Terminology and Structure
Artifacts: The building blocks of a ModelKit. Artifacts can be models, datasets, or code, each stored and addressed individually. This modular approach facilitates direct access via tools. Artifact metadata is encapsulated within the Kitfile, ensuring comprehensive documentation of each component.
The artifacts and their media types are
- Serialized Model:
application/vnd.kitops.modelkit.model.v1.tar
- Additional Model files (e.g. adaptors):
application/vnd.kitops.modelkit.modelpart.v1.tar
- Datasets:
application/vnd.kitops.modelkit.dataset.v1.tar
- Code:
application/vnd.kitops.modelkit.code.v1.tar
- Docs:
application/vnd.kitops.modelkit.docs.v1.tar
ModelKit File (Kitfile) Acts as a record detailing the properties, relationships, and intended uses of the included artifacts. The Kitfile is central to understanding the structure and purpose of a ModelKit. It adopts the application/vnd.kitops.modelkit.config.v1+json
media type for easy access and interpretation by tools. See the seperate kitfile specification on details
ModelKit Manifest: This JSON document provides essential information about the model, including creation date, authorship, and a cryptographic hash of each artifact and the Kitfile. The manifest is immutable to preserve the integrity of the ModelKitID, ensuring any modification results in the creation of a new derived ModelKit, rather than altering the existing one. ModelKit manifests adhere to the OCI Image Manifest Specification ensuring compatibility with OCI artifact registries.

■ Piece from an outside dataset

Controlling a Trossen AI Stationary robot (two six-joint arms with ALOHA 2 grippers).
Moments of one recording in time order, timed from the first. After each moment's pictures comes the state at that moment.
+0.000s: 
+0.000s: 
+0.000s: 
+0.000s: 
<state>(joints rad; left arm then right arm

Identification and Management:
ModelKitID: A unique identifier for each ModelKit, derived from the SHA256 hash of its manifest. For example, sha256:a9561eb1b190625c9adb5a9513e72c4dedafc1cb2d4c5236c9a6957ec7dfd5a9
.
Tag: A tag serves to map a descriptive, user-given name to any single modelKitID. Tag values are limited to the set of characters [a-zA-Z0-9_.-]

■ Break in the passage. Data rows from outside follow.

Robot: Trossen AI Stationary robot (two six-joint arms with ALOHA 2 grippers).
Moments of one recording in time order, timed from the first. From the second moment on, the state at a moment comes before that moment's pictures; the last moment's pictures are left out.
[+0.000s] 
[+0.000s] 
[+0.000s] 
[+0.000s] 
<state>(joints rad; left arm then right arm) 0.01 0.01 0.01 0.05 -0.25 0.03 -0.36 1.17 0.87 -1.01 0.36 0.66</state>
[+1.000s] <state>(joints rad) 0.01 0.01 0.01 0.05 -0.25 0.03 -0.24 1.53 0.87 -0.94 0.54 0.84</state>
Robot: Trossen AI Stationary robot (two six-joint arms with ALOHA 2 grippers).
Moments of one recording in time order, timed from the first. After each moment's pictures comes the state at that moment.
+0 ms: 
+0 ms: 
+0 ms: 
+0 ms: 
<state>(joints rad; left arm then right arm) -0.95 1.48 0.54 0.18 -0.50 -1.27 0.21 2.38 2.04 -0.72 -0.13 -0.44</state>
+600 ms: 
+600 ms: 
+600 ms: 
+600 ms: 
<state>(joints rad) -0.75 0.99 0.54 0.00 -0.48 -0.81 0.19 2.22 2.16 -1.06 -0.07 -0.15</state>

, except they may not start with a .
or -
character. Tags are limited to 128 characters.
Repository: A collection of tags grouped under a common prefix (the name component before :
). For example, in a ModelKit tagged with the name myllm:3.1.4
, myllm
is the Repository component of the name. A repository name is made up of slash-separated name components, optionally prefixed by a DNS hostname. The hostname must comply with standard DNS rules, but may not contain _
characters. If a hostname is present, it may optionally be followed by a port number in the format :8080
. Name components may contain lowercase characters, digits, and separators. A separator is defined as a period, one or two underscores, or one or more dashes. A name component may not start or end with a separator.
ModelKit Manifest Example
Example of a ModelKit manifest with a single serialized model and kitfile.
{
"schemaVersion": 2,
"config": {
"mediaType": "application/vnd.jozu.model.config.v1+json",
"digest": "sha256:d5815835051dd97d800a03f641ed8162877920e734d3d705b698912602b8c763",
"size": 301
},
"layers": [
{
"mediaType": "application/vnd.jozu.model.content.v1.tar+gzip",
"digest": "sha256:3f907c1a03bf20f20355fe449e18ff3f9de2e49570ffb536f1a32f20c7179808",
"size": 30327160
}
]
}
size
is listed in bytes.